- _TASK ITEM_:
Return every record exactly as it appears. Leave nothing out.

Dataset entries

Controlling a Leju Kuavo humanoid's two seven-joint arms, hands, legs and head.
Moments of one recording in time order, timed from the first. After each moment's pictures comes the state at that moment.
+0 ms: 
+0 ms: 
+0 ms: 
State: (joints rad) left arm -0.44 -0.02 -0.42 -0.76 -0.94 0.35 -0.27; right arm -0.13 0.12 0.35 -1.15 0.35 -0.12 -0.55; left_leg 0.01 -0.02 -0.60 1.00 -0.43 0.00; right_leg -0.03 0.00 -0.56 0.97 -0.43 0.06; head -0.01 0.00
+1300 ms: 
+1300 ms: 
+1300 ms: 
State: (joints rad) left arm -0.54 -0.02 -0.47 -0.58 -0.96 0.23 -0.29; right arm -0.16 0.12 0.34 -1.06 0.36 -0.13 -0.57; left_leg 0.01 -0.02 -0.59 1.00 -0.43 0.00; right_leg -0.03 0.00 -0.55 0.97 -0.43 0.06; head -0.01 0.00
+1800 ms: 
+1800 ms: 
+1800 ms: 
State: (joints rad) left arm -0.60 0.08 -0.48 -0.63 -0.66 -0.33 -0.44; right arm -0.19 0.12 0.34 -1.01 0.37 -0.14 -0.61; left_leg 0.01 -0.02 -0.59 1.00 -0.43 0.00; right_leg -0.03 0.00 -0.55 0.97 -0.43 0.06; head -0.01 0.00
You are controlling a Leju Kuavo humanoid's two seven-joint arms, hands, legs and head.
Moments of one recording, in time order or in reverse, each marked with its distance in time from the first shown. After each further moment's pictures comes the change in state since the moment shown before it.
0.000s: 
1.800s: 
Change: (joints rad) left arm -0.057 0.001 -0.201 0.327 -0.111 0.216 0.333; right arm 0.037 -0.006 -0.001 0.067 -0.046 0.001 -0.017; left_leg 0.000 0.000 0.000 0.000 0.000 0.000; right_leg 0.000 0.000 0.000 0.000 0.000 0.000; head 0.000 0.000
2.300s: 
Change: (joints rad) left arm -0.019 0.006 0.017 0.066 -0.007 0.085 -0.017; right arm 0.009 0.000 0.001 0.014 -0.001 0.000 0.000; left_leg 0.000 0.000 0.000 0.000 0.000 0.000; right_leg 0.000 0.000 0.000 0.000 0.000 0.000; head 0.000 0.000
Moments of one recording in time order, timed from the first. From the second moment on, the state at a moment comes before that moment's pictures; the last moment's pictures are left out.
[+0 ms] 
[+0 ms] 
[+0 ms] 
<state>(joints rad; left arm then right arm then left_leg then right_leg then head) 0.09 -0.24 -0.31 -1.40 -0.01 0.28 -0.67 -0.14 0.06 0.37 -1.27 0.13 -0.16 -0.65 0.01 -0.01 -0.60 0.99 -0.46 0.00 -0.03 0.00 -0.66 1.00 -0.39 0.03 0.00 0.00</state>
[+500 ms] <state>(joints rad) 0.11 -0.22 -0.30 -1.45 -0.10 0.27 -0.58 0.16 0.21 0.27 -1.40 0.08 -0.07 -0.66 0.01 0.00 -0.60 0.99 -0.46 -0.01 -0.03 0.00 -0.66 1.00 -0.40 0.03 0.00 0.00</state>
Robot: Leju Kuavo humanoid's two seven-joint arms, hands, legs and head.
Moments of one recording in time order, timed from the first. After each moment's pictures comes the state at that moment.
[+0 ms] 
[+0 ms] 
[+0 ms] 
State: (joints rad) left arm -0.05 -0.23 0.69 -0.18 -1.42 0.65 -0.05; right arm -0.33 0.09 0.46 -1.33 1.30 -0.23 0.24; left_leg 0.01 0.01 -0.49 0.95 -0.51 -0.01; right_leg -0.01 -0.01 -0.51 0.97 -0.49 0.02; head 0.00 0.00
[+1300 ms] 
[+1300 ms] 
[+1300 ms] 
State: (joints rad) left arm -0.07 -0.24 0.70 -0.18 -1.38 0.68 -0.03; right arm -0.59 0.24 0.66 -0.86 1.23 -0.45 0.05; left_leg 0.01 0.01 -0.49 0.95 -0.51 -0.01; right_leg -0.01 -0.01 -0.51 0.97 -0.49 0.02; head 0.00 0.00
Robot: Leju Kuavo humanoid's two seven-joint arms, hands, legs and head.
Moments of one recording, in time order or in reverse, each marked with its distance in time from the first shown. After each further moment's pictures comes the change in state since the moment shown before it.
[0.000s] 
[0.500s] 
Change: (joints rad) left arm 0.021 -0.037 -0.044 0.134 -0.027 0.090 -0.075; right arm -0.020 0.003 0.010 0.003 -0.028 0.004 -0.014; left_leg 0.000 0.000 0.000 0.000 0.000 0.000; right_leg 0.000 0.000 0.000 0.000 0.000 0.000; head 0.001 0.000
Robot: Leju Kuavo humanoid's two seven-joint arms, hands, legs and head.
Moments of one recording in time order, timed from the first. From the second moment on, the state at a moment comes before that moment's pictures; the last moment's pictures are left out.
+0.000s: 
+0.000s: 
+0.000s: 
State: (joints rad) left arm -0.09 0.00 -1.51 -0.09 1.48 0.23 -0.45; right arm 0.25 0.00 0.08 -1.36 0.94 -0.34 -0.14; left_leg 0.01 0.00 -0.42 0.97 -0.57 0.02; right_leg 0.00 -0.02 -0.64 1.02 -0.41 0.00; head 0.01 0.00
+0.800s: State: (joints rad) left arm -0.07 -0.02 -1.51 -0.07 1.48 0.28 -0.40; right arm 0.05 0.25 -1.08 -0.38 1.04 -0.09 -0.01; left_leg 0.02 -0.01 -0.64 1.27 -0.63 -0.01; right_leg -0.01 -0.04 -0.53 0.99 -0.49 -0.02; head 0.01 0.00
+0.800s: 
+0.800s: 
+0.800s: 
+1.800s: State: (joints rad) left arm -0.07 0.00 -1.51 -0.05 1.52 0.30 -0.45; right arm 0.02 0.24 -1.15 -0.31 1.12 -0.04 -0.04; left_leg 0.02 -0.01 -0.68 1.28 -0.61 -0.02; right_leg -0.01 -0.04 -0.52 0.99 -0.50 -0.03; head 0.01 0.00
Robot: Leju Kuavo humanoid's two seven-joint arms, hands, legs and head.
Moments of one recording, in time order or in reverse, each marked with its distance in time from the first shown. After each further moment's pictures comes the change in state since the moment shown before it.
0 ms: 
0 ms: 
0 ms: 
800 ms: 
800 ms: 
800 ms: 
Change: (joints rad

- _OUTPUT OF THE EXERCISE_:
Controlling a Leju Kuavo humanoid's two seven-joint arms, hands, legs and head.
Moments of one recording in time order, timed from the first. After each moment's pictures comes the state at that moment.
+0 ms: 
+0 ms: 
+0 ms: 
State: (joints rad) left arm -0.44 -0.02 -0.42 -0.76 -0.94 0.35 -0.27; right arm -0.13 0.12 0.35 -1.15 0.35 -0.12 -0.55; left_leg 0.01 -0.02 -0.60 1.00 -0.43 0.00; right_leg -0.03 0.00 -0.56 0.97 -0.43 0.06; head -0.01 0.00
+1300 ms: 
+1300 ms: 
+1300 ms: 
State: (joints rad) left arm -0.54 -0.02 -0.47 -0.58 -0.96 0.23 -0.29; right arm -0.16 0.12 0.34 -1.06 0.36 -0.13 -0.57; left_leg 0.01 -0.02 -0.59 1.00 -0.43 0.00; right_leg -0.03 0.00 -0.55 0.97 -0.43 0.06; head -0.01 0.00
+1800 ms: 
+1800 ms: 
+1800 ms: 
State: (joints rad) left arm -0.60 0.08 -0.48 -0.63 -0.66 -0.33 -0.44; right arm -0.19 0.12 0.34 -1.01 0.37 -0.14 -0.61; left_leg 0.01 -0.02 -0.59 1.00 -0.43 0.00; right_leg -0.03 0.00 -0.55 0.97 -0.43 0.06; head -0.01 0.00
You are controlling a Leju Kuavo humanoid's two seven-joint arms, hands, legs and head.
Moments of one recording, in time order or in reverse, each marked with its distance in time from the first shown. After each further moment's pictures comes the change in state since the moment shown before it.
0.000s: 
1.800s: 
Change: (joints rad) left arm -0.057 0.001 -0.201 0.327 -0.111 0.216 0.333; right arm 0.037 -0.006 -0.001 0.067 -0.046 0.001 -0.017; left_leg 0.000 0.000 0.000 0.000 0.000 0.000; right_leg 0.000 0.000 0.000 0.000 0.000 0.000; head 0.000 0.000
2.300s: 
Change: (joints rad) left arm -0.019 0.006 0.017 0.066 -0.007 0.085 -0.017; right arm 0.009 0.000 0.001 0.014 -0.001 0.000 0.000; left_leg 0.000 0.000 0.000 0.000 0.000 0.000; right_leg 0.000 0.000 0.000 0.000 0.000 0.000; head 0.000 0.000
Moments of one recording in time order, timed from the first. From the second moment on, the state at a moment comes before that moment's pictures; the last moment's pictures are left out.
[+0 ms] 
[+0 ms] 
[+0 ms] 
<state>(joints rad; left arm then right arm then left_leg then right_leg then head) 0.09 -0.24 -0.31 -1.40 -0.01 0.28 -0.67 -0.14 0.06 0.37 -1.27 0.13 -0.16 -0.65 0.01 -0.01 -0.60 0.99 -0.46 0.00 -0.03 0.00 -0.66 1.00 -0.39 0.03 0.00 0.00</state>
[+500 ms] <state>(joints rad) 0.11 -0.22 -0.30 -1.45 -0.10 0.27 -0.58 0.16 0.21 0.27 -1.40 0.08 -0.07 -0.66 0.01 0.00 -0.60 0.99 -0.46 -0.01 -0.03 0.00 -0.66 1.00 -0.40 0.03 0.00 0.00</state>
Robot: Leju Kuavo humanoid's two seven-joint arms, hands, legs and head.
Moments of one recording in time order, timed from the first. After each moment's pictures comes the state at that moment.
[+0 ms] 
[+0 ms] 
[+0 ms] 
State: (joints rad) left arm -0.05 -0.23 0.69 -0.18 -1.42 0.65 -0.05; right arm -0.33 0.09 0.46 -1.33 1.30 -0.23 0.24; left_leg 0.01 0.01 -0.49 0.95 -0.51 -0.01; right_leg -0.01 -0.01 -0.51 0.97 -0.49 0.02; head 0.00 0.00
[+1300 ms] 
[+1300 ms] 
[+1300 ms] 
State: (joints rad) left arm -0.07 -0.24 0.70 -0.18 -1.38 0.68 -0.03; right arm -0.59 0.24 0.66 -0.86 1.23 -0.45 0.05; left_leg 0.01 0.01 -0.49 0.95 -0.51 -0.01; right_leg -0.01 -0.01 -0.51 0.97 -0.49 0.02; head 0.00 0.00
Robot: Leju Kuavo humanoid's two seven-joint arms, hands, legs and head.
Moments of one recording, in time order or in reverse, each marked with its distance in time from the first shown. After each further moment's pictures comes the change in state since the moment shown before it.
[0.000s] 
[0.500s] 
Change: (joints rad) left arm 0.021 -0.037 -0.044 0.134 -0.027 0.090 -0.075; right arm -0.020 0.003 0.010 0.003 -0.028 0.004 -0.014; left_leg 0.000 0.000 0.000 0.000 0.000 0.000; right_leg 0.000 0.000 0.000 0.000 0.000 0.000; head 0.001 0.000
Robot: Leju Kuavo humanoid's two seven-joint arms, hands, legs and head.
Moments of one recording in time order, timed from the first. From the second moment on, the state at a moment comes before that moment's pictures; the last moment's pictures are left out.
+0.000s: 
+0.000s: 
+0.000s: 
State: (joints rad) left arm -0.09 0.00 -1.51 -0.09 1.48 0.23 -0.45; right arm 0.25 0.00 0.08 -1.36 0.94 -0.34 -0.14; left_leg 0.01 0.00 -0.42 0.97 -0.57 0.02; right_leg 0.00 -0.02 -0.64 1.02 -0.41 0.00; head 0.01 0.00
+0.800s: State: (joints rad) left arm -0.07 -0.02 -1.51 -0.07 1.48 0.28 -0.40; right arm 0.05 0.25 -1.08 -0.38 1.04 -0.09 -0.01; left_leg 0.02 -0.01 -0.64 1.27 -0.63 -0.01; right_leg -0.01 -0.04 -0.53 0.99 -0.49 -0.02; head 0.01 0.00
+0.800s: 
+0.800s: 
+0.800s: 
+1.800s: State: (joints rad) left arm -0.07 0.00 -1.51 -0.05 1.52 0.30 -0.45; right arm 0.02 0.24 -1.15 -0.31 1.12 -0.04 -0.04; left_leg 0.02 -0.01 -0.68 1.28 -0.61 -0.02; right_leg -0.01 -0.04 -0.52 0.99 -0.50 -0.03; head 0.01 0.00
Robot: Leju Kuavo humanoid's two seven-joint arms, hands, legs and head.
Moments of one recording, in time order or in reverse, each marked with its distance in time from the first shown. After each further moment's pictures comes the change in state since the moment shown before it.
0 ms: 
0 ms: 
0 ms: 
800 ms: 
800 ms: 
800 ms: 
Change: (joints rad

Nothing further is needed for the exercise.